Employers can retain personal data relating to former employees only if one of the legal reasonings for processing still applies. For example, retention for a certain period may be required for tax purposes, in which case the legal basis under the Regulations would be that it is necessary for compliance with a legal obligation. However, an employer could rely on this legal basis only for the retention of pay data relevant to that specific purpose-they would not allow for the retention of the former employee’s entire personnel file.
Employers must have a system in place for identifying data that should be kept about former employees, identifying the purpose and legal reasoning for retaining it, determining for how long it should be kept and ensuring that it is deleted thoroughly after the relevant period.
Former employees can request that the employer delete personal data it holds about them. The employer must comply with the request if the data is no longer necessary with regards to the purposes for which it was collected and processed.
Can it be a term of a settlement agreement that you will not make a new Data Subject Access Request after you leave?
You can sign up to such a term, however it is unlikely to be binding as there is nothing in the ICO’s guidance that states an employer can rely on a clause in the settlement agreement as a reason not to provide the requested data.
The ICO’s guidance, however, does allows an employer to reject a DSAR as “manifestly unfounded” where the request is “malicious in intent and is being used to harass an organisation with no real purpose other than to cause disruption”. It is possible that this would cover someone who expressly agreed not to make a DSAR but then did so anyway. This is particularly the case if any material time elapses between the promise not to make the DSAR, and the actual DSAR being made. The ICO would need to decide on the facts of the case if your employer refuses to comply with the request.
Can it be a term in a settlement agreement not to proceed with, or complain about an existing DSAR?
Yes, frequently there will be such a term in a settlement agreement not to proceed with an existing DSAR or make a complaint to the ICO, sometimes as part of an agreement not to proceed with a grievance. Most employees would probably leave it at that, however there is some legal question mark over the strict enforceability of such a term due to the overreaching protective nature of your data protection rights. However, the entering of a settlement agreement waiving your employer’s alleged breaches would almost certainly be accepted by the ICO as good grounds for not having responded in a timely manner or addressing your concerns to date, even your employer was ordered to do so going forward.

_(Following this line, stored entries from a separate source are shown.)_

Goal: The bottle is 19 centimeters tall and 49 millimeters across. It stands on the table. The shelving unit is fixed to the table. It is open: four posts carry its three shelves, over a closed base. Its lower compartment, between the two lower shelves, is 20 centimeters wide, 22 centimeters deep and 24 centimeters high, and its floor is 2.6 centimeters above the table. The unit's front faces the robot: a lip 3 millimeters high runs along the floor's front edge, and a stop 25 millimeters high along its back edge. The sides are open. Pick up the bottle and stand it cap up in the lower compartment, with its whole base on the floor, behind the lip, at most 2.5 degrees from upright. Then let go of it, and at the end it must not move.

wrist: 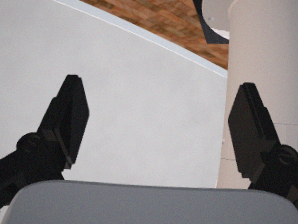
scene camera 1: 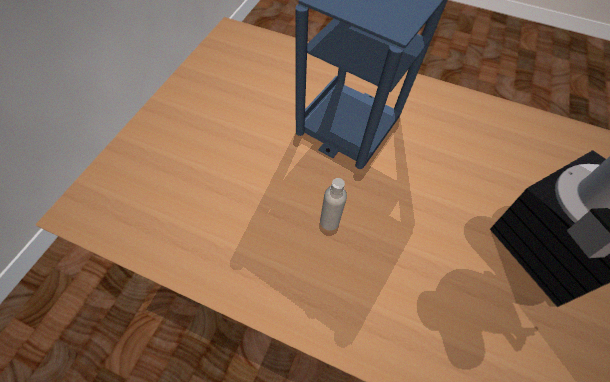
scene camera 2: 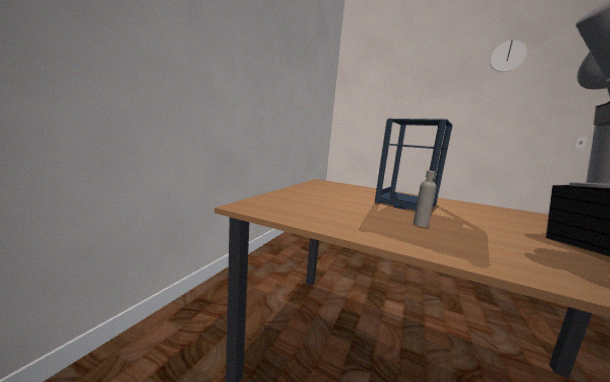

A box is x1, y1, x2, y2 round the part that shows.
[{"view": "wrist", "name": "gripper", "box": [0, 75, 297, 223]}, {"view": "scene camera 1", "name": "pale grey bottle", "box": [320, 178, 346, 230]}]
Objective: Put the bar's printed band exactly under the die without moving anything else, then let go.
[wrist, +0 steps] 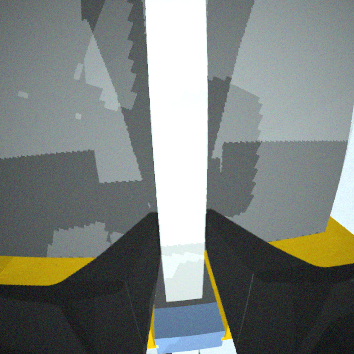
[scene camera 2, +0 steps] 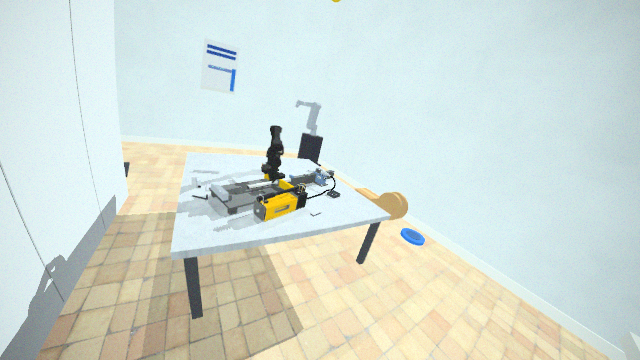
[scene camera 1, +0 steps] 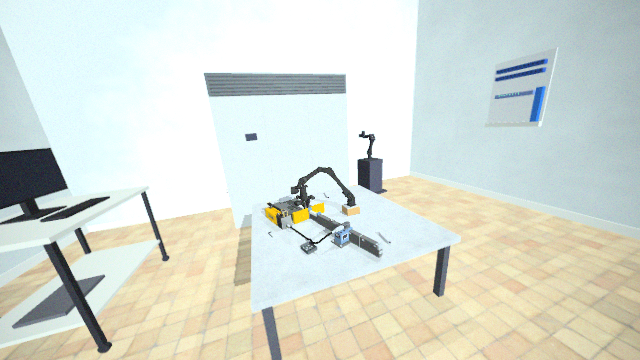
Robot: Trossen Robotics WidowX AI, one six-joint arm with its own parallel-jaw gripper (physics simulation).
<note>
My gripper grips a long white bar. Also in view: a yellow and grey machine.
</note>
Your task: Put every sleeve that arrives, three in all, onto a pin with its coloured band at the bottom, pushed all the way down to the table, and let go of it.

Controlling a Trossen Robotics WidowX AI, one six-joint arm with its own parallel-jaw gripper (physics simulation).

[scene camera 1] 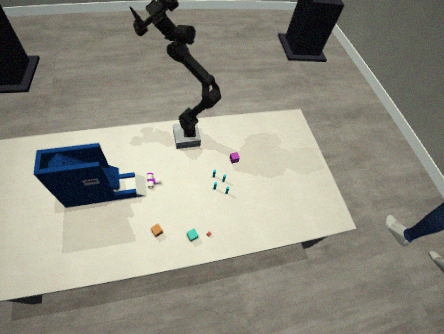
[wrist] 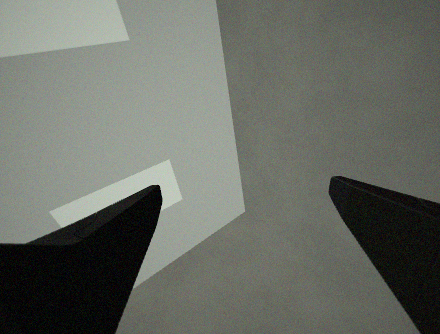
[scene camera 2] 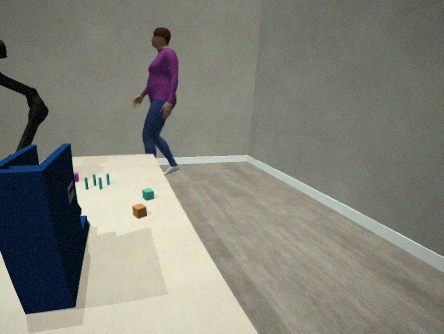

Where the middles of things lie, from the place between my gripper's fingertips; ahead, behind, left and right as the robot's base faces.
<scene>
Now: hand 350 mm short of the blue dispenser (scene camera 2: 49,244), 250 mm to the left of it and 600 mm above it.
</scene>
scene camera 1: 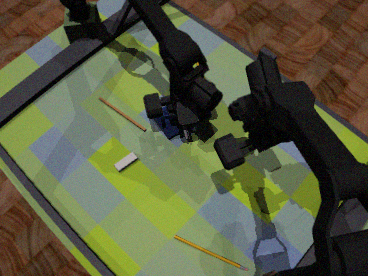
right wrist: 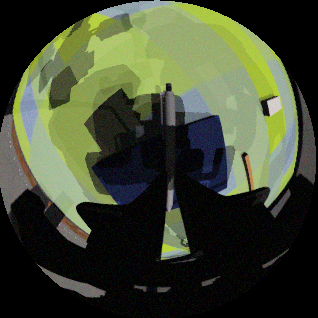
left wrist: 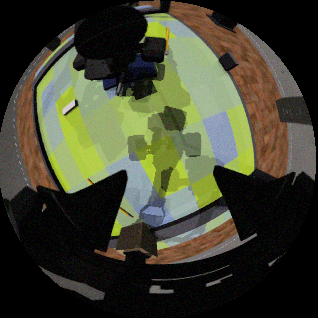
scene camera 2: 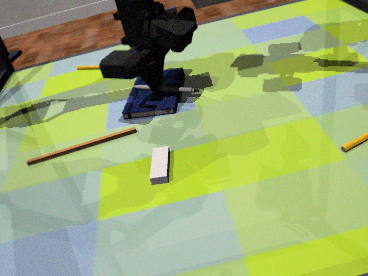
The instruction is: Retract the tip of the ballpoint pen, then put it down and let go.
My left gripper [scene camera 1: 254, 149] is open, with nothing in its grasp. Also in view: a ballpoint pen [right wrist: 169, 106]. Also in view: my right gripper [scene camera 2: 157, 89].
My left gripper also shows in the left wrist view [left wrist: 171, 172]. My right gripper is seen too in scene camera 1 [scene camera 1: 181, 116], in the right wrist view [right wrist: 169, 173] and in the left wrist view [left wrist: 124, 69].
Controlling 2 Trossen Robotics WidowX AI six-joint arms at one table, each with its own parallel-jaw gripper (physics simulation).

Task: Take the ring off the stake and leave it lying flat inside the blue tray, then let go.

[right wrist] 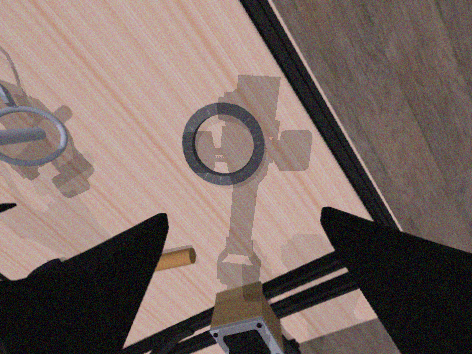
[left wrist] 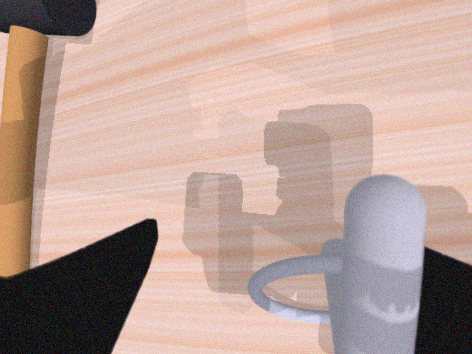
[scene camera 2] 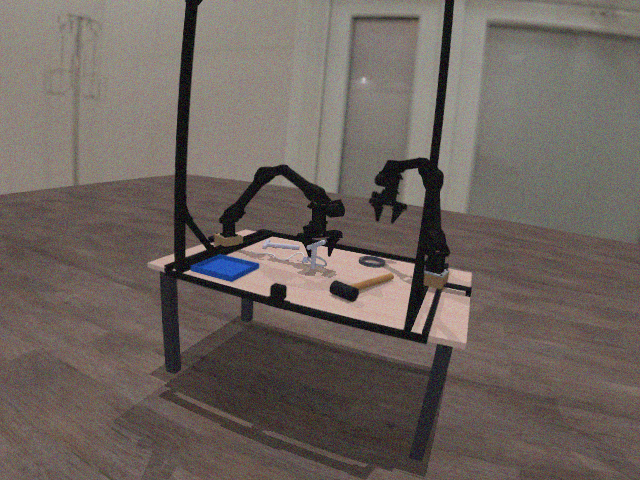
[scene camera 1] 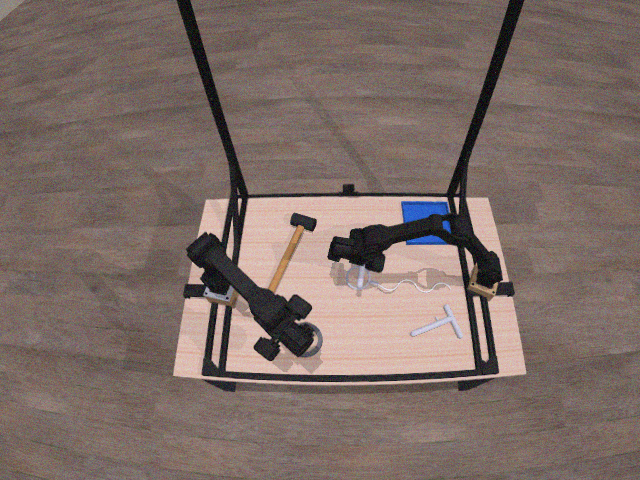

Guidance from the ICO on how Subject Access Requests should be dealt with.
In October 2020, the ICO published detailed guidance on your rights of access. The guidance doesn’t alter the existing law but rather provides clarification for employers on how to deal with subject access requests (‘SAR’).
There are three main areas that the guidance addresses:
1) What amounts to a ‘manifestly excessive’ SAR?
The guidance confirms that it is a balancing act and the employer must determine whether the SAR is “clearly or obviously unreasonable”. This involves assessing whether the response required is “proportionate when balanced with the burden or costs involved”. Employers should consider all the circumstances, including (but not limited to): the nature of the information, the context of the request, whether not complying with the SAR could cause substantive damage to the employee, your available resources etc.
2) What is a ‘reasonable fee’ for complying with a manifestly excessive or unfounded SAR?
A ‘reasonable fee’ can include: the cost of staff time, photocopying, printing, postage, envelopes, USB sticks etc. Employers can take into account the administrative cost related to assessing the information, locating it, copying it and communicating with the employee.
3) Stopping the clock when clarification of the SAR is required.
An employer can potentially ‘stop the clock’ on the 30 day time limit for compliance with an SAR, if clarification is genuinely required and if the organisation processes a large volume of information about that employee.